Jeune musicienne et chanteuse belge, Mélanie De Biasio est à classer avec prudence au rayon jazz… Elle n’a en effet rien en commun avec ces divas câlines pour bars d’hôtel qui font aujourd’hui l’ordinaire de cette profession. Son chant ombrageux et profond, comme ses compositions qui se déploient avec une gravité majestueuse, échappent à tous les clichés jazzy d’une musique dont on oublie trop souvent qu’elle fut longtemps celle de tous les combats, de toutes les révoltes, et de bien des révolutions. On ne s’étonnera pas, ainsi, que Mélanie De Biasio cite au premier rang des chanteuses qui l’ont inspirée les grandes Nina Simone et Abbey Lincoln, icônes de la lutte pour les droits civiques et porte-voix d’un jazz offensif dépourvu de minauderies.
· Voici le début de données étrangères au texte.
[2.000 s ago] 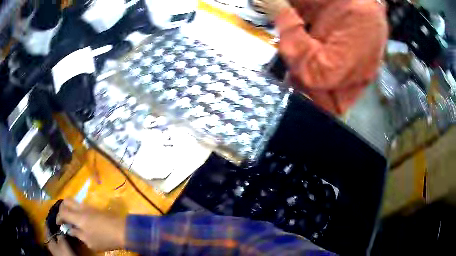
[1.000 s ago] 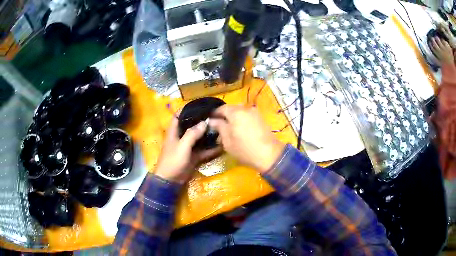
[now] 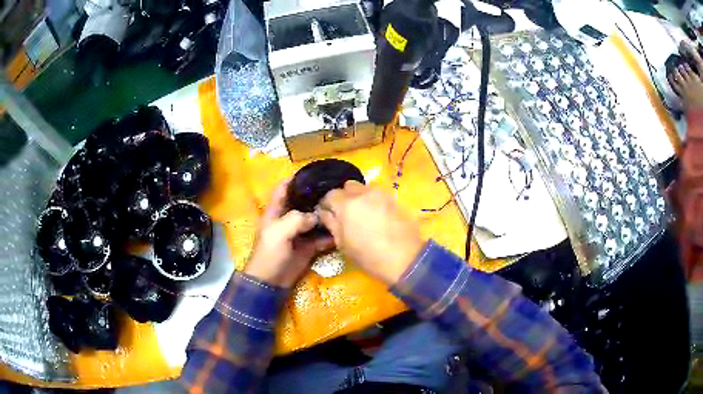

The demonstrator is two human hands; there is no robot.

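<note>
A glossy black round housing [image 3: 324, 178] is held above the orange-yellow bench covering in front of me. My left hand [image 3: 282, 240] grips its left and lower side. My right hand [image 3: 370, 228] is at its right side, fingers bent in over the opening beside the left thumb. The fingers hide most of the inside, and I cannot tell what small part the right fingertips hold. The black electric screwdriver [image 3: 401, 61] stands upright beside the white-grey screw feeder [image 3: 320, 77], beyond the housing.
Black housings [image 3: 181, 240] are piled at left. A clear bag of silvery screws [image 3: 245, 96] lies left of the feeder. Loose wired parts [image 3: 455, 115], a thick black cord [image 3: 482, 138] and a blister tray [image 3: 586, 154] lie at right. A black bin [image 3: 640, 308] is at lower right. Another person's hand [image 3: 686, 81] shows at far right.
The view has swung left since two seconds ago, bringing both hands and the housing to the centre. Over the last second, the right fingers have stayed at the housing, with only small shifts.
</note>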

Le parcours singulier de cette musicienne originaire de Charleroi et basée à Bruxelles renseigne assez vite sur sa détermination et sur les multiples échos que renvoie aujourd’hui sa musique. Après une formation classique en flûte traversière, elle étudie l’harmonie tout en négligeant les études traditionnelles. A 15 ans, elle intègre un groupe de rock du lycée influencé par les héros maudits de l’époque – Nirvana, Jeff Buckley –, sa flûte extensible trouvant aussi une place dans une formation de funk ou encore chez des adeptes échevelés de Zappa. Après un passage au Conservatoire Royal de Bruxelles pour parfaire sa technique du chant, elle devient la voix d’un trio de jazz où elle joue des standards comme ses premières compositions, mais une tournée exténuante en Russie la laisse aphone, atteinte d’une infection pulmonaire qui la tiendra éloignée plusieurs mois des micros et des scènes.

Lorsqu’elle revient, c’est d’une autre partie de corps dont il est question avec A Stomach Is burning, un premier album qui pose les bases de son approche tactile et atmosphérique du chant, en surimpression des improvisations parfois épineuses d’un quatuor sous influence Milesdavisienne prononcée. L’album reçoit quatre étoiles dans le magazine Jazzman et un Octave, l’équivalent des Victoires de la musique en Belgique. Malgré cet accueil, Mélanie De Biasio émet d’emblée pour le prochain album le souhait de s’aventurer un peu plus loin encore des frontières du jazz. Les compositions qu’elle signe avec Pascal Paulus, praticiens des claviers vintage, doivent, selon ses mots, « prendre le temps de raconter une histoire, aller vers l’épure et donner au chaos le temps d’arriver ».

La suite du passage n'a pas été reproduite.